He collapsed at the feet of Hassalani the merchant, who had just returned from the mosque. He stirred the whole neighborhood, the healer arrived, then the bonesetter. No one knew where he came from, but because he had white skin, and we are in Zanzibar, in 1899, he was called the European, “mzunga”, a body without a name. His name is Martin Pearce. Stripped in the desert by his guides, this English writer owes his life to the family of Hassalani.
And, even if the British consul who then accommodated him did not see the point, he wanted to return to these modest people to thank them. In the house that saw her reborn, Pearce’s gaze meets Rehana’s. And everything is turned upside down. From this budding love between the sister of a native shopkeeper and the British intellectual, two worlds merge that should never have crossed. Three generations later, in the same place, Jehana, the granddaughter of this scandalous couple in Zanzibar’s memory, experiences an impossible passion with the eldest of a model family …
Today, his little brother still wonders how he is going to be able to tell all this in the book he is writing far from his family and his island. From England, where his brilliant studies led in the early sixties (the young Zanzibarite arriving in London is one of the most poignant passages), Rashid is renewing the threads of the past. “It’s a story about all of us.
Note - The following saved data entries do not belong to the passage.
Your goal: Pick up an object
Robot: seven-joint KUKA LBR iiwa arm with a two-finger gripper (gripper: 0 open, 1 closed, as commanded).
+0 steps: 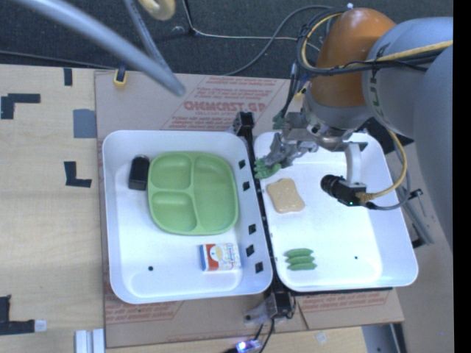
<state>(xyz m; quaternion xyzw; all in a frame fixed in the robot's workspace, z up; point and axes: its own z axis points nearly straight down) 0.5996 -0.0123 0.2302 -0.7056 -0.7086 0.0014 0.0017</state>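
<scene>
My gripper (274, 155) hangs low over the far left corner of the right bin (383, 271), under the orange wrist band. A small dark green item (263, 170) lies right at the gripper's tip, against the divider between the bins; I cannot tell whether it is held. Just below it, a tan bread slice (285, 195) lies flat on the bin floor. Green pea pods (299, 259) rest near the right bin's front edge.
The left bin (121, 219) holds a green divided plate (194, 192), a black block (138, 173) at the plate's left and a small printed box (219, 257) near the front. A black cable end (340, 188) hangs from the wrist over the right bin.
</scene>
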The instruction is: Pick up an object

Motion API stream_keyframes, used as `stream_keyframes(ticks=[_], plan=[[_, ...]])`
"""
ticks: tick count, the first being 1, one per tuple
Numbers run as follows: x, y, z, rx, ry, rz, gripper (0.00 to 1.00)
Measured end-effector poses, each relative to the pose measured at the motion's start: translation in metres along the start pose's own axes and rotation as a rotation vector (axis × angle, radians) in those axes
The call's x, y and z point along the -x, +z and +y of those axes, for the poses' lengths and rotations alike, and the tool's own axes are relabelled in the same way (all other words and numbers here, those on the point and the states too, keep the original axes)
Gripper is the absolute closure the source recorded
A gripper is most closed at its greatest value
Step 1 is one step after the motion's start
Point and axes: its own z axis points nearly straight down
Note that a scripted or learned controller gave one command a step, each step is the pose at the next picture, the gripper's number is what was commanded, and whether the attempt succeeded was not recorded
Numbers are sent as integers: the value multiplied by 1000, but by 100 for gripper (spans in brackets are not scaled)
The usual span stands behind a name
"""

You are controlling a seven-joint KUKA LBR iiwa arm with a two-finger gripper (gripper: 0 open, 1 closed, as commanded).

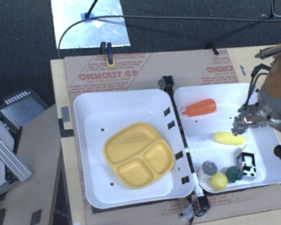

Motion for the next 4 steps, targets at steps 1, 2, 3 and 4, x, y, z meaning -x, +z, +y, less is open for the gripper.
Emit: stream_keyframes(ticks=[1, 2, 3, 4], plan=[[1, -46, -5, 0, 0, 0, 100], [-48, -35, 9, -4, -3, 2, 100], [-96, -28, 25, -4, -5, 3, 100], [-149, -18, 31, -6, -5, 4, 100]])
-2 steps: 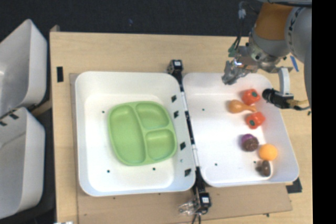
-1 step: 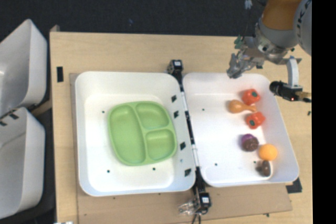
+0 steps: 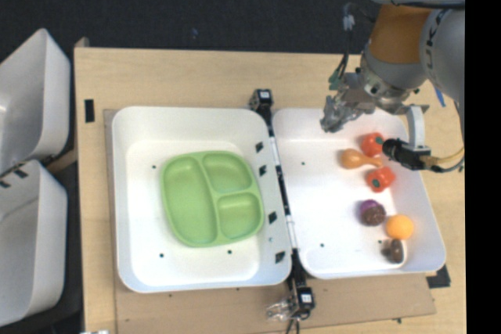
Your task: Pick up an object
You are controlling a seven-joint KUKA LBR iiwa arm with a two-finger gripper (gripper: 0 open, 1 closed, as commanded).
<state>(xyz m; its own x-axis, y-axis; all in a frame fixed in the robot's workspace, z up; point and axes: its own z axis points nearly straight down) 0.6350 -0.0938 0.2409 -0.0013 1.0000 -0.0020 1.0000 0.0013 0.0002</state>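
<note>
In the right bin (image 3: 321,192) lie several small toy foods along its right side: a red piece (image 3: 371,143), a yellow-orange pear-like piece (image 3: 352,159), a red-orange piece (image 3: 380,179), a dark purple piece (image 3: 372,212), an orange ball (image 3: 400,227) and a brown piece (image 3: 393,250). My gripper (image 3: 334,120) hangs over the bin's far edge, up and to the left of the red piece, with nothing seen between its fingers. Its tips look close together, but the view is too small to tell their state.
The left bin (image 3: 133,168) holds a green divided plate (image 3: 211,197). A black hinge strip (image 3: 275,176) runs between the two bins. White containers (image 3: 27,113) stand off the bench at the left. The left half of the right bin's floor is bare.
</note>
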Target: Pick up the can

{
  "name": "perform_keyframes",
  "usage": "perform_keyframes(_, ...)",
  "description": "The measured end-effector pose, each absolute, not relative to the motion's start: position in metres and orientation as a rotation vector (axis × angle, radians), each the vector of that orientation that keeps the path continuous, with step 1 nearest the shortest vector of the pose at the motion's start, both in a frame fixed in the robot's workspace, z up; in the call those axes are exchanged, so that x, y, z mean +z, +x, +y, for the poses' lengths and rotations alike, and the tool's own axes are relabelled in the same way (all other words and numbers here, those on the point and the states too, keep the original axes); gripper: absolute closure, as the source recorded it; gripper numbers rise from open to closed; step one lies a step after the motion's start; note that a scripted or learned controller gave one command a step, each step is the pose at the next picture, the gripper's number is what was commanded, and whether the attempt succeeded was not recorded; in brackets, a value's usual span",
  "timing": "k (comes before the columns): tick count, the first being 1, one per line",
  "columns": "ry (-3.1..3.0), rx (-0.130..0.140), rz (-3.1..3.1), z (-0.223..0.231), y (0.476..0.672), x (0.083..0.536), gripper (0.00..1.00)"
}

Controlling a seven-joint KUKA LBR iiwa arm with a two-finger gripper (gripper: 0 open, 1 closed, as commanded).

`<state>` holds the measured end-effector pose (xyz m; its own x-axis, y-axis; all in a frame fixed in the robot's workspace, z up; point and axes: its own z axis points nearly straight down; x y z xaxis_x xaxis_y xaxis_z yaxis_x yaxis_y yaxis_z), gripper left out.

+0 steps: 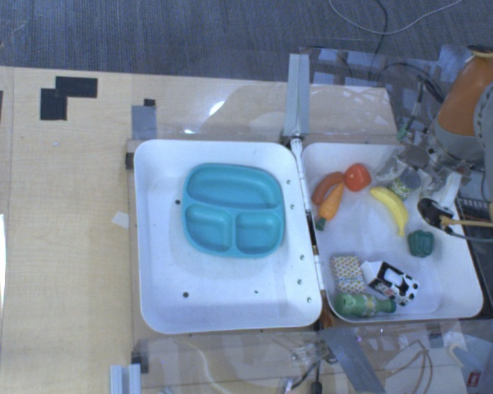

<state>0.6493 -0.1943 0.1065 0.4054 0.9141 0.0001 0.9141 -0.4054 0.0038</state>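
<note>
In the right bin [468,290], my gripper [404,173] hangs low near the far right side, just behind the banana [392,206]. A small greyish-green cylinder, likely the can [401,189], shows right under the gripper, mostly hidden by it. Whether the can sits between the fingers is not visible from this angle. The grey arm with its orange band [464,97] comes in from the right edge.
The right bin also holds a carrot [330,202], a red tomato [357,176], a green pepper [421,243], a patterned box [347,272], a black-and-white toy [394,283] and a green bottle [363,304] lying on its side. A blue divided plate [232,209] lies in the left bin [156,286].
</note>
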Motion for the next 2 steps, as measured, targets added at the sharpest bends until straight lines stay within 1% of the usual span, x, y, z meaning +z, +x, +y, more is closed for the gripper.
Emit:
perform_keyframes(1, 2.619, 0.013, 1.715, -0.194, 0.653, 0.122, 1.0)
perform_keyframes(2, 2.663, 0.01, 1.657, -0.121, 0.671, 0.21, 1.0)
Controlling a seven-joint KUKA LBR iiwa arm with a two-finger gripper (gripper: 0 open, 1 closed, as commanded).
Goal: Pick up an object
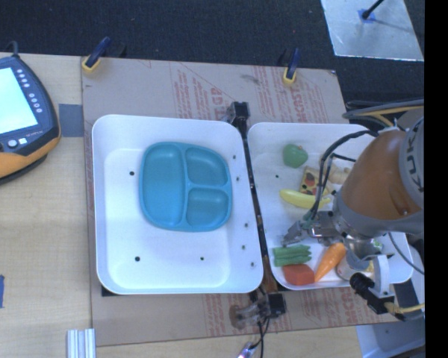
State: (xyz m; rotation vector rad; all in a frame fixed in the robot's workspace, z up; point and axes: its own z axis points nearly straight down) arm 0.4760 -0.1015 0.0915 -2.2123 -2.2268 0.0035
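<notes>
The right bin (263, 200) holds several toy foods: a round green piece (295, 155) at the back, a yellow banana (299, 198), a small printed box (310, 179), a flat green piece (292, 255), a red piece (299, 274) and an orange carrot (330, 261) at the front. My gripper (300, 234) hangs low over the middle of this bin, just above the flat green piece and left of the carrot. The arm's orange band (377, 177) hides the bin's right half. Nothing is visibly held.
The left bin (119, 267) carries a blue divided plate (185, 185). A tablet in an orange case (15, 118) lies at the far left of the bench. Clamps (95, 57) sit along the cardboard's back edge, and a bracket (240, 113) joins the bins.
</notes>
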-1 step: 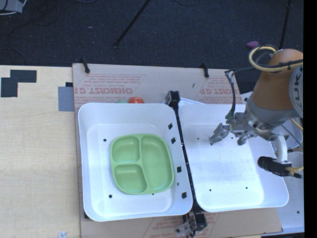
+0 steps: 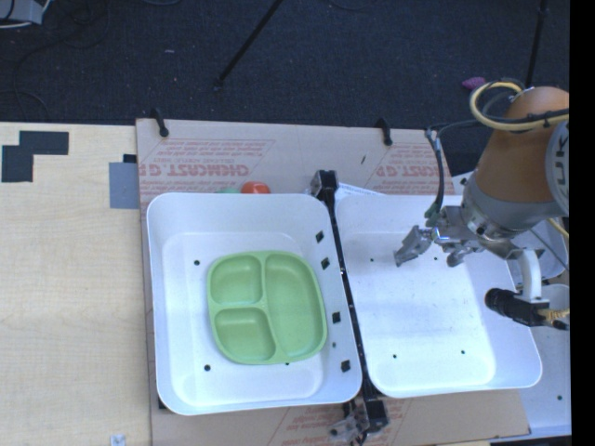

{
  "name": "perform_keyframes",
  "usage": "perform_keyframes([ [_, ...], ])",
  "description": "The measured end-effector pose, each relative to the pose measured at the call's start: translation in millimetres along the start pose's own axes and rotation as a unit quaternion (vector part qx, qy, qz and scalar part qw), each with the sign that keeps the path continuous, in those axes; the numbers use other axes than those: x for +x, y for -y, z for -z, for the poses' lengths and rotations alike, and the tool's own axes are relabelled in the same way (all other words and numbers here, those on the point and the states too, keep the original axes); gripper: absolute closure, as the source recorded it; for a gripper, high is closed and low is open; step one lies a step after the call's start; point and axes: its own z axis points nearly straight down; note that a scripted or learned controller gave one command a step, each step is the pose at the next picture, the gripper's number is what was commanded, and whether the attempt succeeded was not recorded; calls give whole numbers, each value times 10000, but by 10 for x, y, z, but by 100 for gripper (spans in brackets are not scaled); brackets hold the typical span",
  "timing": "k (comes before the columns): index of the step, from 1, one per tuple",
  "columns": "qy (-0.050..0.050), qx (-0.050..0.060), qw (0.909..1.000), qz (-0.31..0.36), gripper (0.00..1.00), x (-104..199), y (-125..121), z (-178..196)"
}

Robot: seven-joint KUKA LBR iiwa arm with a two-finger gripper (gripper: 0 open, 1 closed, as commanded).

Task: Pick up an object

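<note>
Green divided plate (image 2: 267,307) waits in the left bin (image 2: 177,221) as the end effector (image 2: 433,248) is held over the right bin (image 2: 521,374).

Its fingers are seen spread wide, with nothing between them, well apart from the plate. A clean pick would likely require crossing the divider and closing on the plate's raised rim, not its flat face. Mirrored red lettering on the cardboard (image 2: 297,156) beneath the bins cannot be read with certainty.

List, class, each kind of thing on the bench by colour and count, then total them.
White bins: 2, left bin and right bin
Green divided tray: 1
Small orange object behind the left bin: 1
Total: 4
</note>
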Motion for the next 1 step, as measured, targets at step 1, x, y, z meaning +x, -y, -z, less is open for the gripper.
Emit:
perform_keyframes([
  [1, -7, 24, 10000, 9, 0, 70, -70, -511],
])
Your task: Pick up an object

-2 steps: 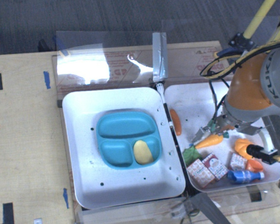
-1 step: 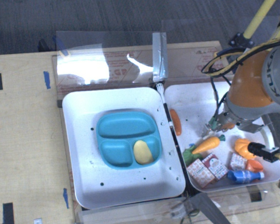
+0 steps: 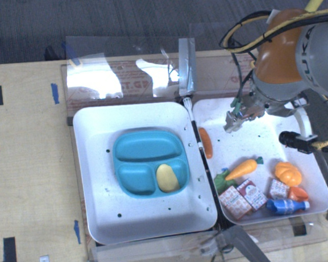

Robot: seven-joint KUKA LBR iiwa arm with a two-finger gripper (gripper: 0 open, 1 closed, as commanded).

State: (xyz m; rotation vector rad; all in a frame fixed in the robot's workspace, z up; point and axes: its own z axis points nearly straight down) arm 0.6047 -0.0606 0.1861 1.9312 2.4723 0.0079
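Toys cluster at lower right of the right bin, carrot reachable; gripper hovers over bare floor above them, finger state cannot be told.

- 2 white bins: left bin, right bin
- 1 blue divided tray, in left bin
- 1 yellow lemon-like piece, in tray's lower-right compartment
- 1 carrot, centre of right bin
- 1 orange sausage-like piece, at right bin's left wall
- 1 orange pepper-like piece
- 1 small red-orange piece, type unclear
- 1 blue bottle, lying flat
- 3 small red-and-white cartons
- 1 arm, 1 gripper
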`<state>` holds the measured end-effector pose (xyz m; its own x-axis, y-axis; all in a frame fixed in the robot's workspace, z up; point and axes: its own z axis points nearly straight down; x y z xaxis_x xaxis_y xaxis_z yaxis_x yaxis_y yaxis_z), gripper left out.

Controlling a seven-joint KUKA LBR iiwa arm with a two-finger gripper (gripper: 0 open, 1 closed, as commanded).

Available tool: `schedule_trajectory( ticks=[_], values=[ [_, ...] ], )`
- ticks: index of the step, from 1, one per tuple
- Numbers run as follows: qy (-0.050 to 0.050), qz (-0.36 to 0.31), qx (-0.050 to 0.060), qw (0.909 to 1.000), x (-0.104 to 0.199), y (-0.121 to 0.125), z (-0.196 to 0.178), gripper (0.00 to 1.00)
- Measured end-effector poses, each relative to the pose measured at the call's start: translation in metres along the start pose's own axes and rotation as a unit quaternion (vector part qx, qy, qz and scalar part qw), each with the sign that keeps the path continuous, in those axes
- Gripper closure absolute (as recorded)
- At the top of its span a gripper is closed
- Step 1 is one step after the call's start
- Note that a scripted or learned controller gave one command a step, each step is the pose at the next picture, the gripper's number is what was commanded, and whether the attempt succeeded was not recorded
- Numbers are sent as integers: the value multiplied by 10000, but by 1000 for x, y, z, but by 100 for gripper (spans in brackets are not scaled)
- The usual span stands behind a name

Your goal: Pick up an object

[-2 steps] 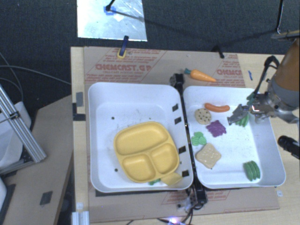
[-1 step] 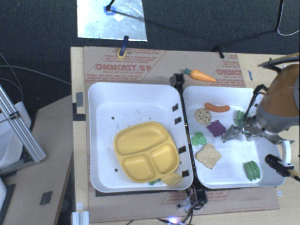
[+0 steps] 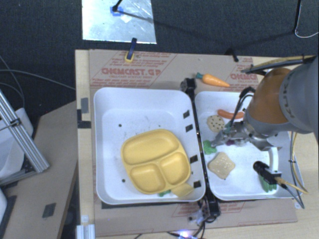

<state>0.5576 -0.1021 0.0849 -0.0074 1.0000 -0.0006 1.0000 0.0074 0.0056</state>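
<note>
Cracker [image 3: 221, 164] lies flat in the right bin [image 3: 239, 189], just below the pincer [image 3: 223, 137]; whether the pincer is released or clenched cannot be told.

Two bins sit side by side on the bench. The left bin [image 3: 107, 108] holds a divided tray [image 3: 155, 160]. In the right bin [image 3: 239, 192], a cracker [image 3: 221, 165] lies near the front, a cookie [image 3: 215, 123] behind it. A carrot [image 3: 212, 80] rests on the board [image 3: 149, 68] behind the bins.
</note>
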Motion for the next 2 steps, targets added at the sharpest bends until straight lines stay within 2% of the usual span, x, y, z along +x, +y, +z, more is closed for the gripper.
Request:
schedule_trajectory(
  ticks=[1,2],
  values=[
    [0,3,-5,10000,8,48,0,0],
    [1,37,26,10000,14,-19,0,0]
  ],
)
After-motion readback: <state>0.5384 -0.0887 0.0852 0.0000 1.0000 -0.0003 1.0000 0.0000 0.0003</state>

She says that every story contains many more and that they do not belong to us but merge with the vagaries of our time, that they take hold of us and bind us forever. ”
It is impossible to stay outside this “us” by discovering the successive stories of each of the protagonists: the variety of marvelously embodied points of view gives vastness and richness to this fresco which mixes eras, places, historical conditions, mentalities, and the daily life of families. . Far from folklore, into life. Winner of the RFI Witness of the World Prize for Near the Sea, his first novel translated into French, Abdulrazak Gurnah is decidedly a storyteller whom we cannot resist: we must leave with him for Zanzibar, experience happiness, heartbreak and hope in this beautiful and great romance of love and exile.